Membrane percussion instrument, of Indian or Arabic origin, made of a goatskin patch and a wooden ring. It was introduced in Brazil by the Portuguese, who used it to accompany religious processions
Also known as a sacudidor, in its essence is a cylinder filled with small elements that when shaking the body collide with each other and produce the sound. Currently there are several types that affect their aesthetics and sound: square shapes, with tambourine inside, with tone change.
Small egg-shaped Shaker
High tone Shaker
Originally from Africa, the shekere is a percussion instrument consisting of a dry, hollow pumpkin, covered with a net of beads (stones, snails, etc.). It is used in religious rituals, but also in popular dance music and Cuban jazz. This instrument comes to Cuba through the African slaves brought by force to Cuban soil. Of course, they had to rework it, using the materials that existed in our country... so the Cuban shekere is slightly different from the African one. Through many years of oral transmission of the art of its manufacture, and the way it was played, he also became infected with the rhythms of the greatest of the Antilles.
Shekere Big 2
Mid Tone Shekere
Small Tone Shekere
Beating of sticks or sticks
The tambourine is a percussion instrument belonging to the group of frame drums. It is touched by sliding one or more fingers over it or by hitting it with them or with the whole hand. Sometimes it hits other parts of the body, as in the Fantasía de Pandereta typical of the tuna: while the tambourine handler dances, he plays with it, beating it with different parts of his body, maintaining the rhythm of the song, showing a great sense of musical rhythm as well as his skill when playing the instrument.

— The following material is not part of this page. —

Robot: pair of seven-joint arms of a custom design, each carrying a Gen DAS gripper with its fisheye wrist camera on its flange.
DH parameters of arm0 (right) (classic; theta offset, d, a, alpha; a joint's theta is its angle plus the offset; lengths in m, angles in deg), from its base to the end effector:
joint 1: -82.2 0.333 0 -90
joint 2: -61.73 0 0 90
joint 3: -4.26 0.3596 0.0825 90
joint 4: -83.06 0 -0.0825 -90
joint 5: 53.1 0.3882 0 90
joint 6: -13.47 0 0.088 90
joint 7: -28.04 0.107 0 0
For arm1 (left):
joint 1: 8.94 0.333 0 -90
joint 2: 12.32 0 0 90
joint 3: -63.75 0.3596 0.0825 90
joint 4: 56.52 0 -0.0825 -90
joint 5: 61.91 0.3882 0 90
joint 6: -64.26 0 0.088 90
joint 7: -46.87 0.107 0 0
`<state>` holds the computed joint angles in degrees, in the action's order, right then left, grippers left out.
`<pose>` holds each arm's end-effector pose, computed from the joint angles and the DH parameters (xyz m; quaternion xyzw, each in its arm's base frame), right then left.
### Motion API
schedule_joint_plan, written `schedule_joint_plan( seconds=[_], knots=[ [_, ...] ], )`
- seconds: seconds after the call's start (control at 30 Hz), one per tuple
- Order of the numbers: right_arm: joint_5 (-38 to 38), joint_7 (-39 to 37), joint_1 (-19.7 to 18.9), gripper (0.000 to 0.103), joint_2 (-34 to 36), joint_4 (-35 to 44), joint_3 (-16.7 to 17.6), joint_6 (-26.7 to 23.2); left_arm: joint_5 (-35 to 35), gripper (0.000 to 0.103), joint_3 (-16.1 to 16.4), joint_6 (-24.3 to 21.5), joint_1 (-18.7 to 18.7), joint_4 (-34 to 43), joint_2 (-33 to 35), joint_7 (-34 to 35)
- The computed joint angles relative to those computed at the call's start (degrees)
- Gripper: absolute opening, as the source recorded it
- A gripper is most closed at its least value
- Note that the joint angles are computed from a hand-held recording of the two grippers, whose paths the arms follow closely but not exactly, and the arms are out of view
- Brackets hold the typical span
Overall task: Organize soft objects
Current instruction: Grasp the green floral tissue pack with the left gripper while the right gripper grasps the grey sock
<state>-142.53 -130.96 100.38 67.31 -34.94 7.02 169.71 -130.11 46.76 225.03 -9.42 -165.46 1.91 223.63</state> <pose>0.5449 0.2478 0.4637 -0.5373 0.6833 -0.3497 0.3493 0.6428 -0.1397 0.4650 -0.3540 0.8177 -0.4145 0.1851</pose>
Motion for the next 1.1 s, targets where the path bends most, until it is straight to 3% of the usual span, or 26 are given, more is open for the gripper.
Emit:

The timbales or pailas are a percussion instrument of Cuban origin. Together with congas and bongo they form the core of the main percussion instruments of salsa, songo, timba, bolero and other Caribbean rhythms. It consists of two metal drums, barrel type, which are called pailas. In the beginning the pailas were made of iron and copper, but today they are made of stainless steel, brass or bronze. Its sound has a lot of brightness when struck with the baque - ta on the edges of the hoop.